• _What is needed_
Those lines of the records that contain "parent" are to be located and copied.

• _Supplied material_
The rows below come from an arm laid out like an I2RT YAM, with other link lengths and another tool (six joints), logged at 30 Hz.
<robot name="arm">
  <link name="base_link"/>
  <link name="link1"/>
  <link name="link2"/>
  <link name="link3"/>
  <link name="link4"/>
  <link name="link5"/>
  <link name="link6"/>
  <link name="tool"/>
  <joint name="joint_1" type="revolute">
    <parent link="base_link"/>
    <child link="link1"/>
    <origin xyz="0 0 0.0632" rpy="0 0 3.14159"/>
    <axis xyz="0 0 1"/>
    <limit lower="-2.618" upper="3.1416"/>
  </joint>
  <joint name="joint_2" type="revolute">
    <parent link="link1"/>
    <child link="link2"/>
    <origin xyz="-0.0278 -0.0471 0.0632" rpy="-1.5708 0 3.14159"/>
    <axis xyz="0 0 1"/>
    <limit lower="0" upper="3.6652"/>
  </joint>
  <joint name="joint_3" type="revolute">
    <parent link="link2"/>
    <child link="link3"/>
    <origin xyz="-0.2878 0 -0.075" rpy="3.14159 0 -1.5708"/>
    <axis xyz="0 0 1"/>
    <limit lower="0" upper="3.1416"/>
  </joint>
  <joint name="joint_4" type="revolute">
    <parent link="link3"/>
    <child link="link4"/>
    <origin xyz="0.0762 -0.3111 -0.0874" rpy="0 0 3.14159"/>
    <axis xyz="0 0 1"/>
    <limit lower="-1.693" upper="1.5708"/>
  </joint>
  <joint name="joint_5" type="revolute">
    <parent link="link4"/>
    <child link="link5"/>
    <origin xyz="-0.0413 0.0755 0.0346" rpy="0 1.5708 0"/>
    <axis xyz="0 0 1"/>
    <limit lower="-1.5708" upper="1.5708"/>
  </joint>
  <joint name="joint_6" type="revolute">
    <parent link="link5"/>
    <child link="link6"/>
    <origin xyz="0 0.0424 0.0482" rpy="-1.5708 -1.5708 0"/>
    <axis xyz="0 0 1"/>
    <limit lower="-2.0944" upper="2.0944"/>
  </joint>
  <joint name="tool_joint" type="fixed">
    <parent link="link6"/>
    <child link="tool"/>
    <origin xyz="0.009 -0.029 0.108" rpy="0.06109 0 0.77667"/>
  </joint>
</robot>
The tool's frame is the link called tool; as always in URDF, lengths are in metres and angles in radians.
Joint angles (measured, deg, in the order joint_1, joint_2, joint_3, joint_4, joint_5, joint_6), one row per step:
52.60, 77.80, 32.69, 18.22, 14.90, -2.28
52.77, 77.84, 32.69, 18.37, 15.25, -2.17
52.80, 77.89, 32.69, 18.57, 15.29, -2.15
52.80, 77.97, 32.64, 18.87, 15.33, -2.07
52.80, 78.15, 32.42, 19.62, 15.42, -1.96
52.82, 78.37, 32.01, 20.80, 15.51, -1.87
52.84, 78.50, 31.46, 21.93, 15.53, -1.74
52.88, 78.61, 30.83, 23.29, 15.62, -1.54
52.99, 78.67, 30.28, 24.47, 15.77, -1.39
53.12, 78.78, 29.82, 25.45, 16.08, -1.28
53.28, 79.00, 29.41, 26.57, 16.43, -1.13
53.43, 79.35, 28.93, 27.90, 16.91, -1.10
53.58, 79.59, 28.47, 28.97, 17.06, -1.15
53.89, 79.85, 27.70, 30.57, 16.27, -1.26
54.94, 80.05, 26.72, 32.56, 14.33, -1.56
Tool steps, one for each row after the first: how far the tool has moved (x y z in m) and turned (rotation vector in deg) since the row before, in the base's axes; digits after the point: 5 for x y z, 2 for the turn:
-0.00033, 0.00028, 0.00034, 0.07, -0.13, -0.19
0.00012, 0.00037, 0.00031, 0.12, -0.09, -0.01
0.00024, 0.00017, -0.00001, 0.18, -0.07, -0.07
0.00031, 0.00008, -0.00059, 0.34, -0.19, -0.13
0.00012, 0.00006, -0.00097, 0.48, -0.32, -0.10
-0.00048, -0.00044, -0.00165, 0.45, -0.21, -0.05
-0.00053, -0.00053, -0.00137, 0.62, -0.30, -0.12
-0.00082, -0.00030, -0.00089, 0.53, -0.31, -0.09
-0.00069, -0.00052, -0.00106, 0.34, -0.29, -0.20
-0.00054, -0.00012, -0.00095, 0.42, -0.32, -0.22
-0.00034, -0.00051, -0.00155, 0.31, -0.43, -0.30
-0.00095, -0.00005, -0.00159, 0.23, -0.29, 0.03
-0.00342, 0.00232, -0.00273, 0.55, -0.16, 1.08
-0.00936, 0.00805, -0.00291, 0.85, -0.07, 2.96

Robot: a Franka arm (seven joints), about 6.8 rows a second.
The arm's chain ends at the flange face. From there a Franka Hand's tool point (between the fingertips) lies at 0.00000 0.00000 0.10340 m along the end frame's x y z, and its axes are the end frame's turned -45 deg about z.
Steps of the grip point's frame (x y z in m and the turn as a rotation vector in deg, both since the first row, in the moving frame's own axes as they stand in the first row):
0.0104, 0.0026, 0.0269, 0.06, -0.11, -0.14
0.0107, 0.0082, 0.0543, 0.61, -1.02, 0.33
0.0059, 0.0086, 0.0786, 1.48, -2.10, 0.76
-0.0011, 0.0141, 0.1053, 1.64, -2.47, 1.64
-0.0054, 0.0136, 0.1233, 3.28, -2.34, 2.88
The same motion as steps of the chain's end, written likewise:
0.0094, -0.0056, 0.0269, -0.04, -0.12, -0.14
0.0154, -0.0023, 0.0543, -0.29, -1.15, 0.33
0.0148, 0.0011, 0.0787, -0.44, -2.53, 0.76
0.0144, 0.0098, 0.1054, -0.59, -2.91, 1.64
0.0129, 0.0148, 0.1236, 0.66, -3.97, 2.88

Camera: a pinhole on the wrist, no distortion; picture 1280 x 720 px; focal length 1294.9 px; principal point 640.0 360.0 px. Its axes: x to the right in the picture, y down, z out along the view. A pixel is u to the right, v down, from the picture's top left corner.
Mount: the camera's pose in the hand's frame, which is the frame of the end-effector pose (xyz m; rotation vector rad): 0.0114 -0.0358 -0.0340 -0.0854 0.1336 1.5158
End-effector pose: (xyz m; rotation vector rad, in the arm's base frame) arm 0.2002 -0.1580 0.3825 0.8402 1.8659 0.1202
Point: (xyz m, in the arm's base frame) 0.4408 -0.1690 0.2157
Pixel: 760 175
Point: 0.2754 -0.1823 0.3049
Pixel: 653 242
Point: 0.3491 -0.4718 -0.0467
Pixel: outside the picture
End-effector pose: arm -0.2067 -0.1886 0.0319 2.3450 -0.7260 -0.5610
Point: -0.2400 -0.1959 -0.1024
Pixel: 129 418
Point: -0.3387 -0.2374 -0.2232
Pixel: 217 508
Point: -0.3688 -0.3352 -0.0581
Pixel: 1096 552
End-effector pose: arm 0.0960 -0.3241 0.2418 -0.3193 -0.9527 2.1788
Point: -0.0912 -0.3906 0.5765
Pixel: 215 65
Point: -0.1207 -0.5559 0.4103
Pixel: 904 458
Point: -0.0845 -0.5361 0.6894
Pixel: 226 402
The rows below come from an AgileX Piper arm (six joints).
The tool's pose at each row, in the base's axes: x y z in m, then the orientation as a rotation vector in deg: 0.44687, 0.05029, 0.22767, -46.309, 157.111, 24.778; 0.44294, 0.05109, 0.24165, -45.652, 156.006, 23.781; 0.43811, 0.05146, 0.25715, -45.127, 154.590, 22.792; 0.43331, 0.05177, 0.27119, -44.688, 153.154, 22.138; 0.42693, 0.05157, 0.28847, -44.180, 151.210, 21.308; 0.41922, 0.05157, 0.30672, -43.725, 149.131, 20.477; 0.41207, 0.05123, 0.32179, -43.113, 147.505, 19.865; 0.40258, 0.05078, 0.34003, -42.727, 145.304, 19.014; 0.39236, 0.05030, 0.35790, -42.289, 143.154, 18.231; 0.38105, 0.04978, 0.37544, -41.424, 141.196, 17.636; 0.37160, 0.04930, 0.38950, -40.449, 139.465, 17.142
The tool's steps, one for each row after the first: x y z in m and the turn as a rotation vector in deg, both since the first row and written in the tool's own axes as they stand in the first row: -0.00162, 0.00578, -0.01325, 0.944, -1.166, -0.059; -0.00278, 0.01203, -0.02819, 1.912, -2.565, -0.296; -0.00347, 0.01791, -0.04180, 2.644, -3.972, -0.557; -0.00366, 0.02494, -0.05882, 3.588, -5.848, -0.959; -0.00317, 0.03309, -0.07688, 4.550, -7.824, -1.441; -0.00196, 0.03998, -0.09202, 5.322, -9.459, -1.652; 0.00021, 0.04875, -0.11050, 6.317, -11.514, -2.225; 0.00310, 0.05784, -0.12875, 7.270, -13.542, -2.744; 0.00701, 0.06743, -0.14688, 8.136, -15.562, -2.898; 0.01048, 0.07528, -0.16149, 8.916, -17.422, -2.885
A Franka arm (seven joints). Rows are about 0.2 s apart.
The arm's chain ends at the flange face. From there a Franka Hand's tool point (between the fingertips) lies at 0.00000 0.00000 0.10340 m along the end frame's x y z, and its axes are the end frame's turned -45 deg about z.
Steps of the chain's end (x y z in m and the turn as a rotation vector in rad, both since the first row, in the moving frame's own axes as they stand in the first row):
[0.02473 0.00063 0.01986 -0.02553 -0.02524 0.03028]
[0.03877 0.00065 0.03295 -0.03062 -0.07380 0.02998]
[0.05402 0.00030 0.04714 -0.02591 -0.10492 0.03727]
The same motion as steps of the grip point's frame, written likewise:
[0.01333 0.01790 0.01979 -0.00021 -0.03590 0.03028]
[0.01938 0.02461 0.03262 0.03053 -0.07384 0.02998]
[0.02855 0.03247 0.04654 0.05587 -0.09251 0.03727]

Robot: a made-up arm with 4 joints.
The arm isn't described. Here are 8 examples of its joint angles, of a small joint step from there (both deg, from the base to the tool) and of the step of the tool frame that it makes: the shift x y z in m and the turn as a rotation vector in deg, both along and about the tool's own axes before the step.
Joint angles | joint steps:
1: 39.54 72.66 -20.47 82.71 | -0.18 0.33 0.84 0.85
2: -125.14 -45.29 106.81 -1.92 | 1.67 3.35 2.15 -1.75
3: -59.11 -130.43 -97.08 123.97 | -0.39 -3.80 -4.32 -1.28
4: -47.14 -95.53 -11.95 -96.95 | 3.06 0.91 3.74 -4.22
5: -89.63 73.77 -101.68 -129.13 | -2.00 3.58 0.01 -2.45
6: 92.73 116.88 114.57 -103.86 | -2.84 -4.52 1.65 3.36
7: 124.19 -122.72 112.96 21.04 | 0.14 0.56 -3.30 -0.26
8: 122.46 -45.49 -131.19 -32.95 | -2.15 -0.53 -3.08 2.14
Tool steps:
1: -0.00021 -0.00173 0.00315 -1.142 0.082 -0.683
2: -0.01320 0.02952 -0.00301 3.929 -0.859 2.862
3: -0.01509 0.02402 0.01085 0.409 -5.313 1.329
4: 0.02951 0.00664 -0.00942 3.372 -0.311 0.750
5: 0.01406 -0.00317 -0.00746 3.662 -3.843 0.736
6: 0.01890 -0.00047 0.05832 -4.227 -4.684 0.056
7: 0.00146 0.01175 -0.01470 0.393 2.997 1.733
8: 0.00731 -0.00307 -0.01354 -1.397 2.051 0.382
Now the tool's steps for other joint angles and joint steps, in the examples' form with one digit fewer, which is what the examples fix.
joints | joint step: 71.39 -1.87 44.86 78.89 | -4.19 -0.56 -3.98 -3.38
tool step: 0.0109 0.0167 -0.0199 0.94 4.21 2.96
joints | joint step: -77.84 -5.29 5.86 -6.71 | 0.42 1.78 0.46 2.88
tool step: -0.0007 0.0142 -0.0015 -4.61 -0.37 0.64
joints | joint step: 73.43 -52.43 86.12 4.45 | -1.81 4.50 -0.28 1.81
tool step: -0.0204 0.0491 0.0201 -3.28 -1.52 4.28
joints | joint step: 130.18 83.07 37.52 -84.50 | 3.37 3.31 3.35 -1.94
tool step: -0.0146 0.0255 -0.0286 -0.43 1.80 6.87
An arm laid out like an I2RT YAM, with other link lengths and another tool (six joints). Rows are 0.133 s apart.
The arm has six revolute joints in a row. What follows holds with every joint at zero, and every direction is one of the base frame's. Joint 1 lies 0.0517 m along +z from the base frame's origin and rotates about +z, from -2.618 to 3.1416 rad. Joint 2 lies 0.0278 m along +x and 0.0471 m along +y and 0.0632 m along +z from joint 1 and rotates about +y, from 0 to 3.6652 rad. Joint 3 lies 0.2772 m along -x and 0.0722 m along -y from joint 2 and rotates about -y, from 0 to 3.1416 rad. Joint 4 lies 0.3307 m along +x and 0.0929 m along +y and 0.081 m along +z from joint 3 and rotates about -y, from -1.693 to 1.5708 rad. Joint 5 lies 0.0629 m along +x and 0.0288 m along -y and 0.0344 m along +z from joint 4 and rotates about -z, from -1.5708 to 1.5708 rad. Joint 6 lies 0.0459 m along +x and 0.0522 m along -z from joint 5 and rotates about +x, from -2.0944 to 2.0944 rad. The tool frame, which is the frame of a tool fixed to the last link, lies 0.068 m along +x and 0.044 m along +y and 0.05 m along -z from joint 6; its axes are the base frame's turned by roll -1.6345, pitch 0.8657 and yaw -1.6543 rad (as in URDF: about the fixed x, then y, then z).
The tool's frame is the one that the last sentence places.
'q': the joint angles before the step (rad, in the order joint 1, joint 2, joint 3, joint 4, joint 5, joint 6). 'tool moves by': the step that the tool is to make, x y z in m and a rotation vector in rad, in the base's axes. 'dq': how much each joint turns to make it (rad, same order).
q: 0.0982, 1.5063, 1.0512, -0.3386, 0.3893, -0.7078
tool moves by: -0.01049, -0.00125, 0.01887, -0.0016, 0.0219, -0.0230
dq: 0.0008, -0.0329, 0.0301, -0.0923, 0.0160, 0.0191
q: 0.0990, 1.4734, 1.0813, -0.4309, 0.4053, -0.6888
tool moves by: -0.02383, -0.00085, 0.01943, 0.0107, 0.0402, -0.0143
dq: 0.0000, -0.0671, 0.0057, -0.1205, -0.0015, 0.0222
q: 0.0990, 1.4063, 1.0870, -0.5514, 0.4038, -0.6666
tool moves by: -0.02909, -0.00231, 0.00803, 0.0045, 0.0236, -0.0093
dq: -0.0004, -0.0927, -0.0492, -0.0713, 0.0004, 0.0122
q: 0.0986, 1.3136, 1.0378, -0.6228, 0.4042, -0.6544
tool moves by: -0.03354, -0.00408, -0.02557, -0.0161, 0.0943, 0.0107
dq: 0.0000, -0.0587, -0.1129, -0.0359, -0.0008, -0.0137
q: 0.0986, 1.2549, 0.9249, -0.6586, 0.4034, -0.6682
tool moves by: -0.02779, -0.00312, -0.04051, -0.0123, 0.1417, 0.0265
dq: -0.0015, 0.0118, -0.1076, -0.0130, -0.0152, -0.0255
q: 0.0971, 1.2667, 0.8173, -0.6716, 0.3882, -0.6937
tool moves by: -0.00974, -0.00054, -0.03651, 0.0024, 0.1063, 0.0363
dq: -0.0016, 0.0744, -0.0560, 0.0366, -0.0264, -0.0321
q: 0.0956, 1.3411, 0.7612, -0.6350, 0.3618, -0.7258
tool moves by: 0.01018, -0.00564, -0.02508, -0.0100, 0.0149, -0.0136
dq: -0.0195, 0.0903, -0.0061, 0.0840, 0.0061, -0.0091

• _Result for this task_
    <parent link="base_link"/>
    <parent link="link1"/>
    <parent link="link2"/>
    <parent link="link3"/>
    <parent link="link4"/>
    <parent link="link5"/>
    <parent link="link6"/>

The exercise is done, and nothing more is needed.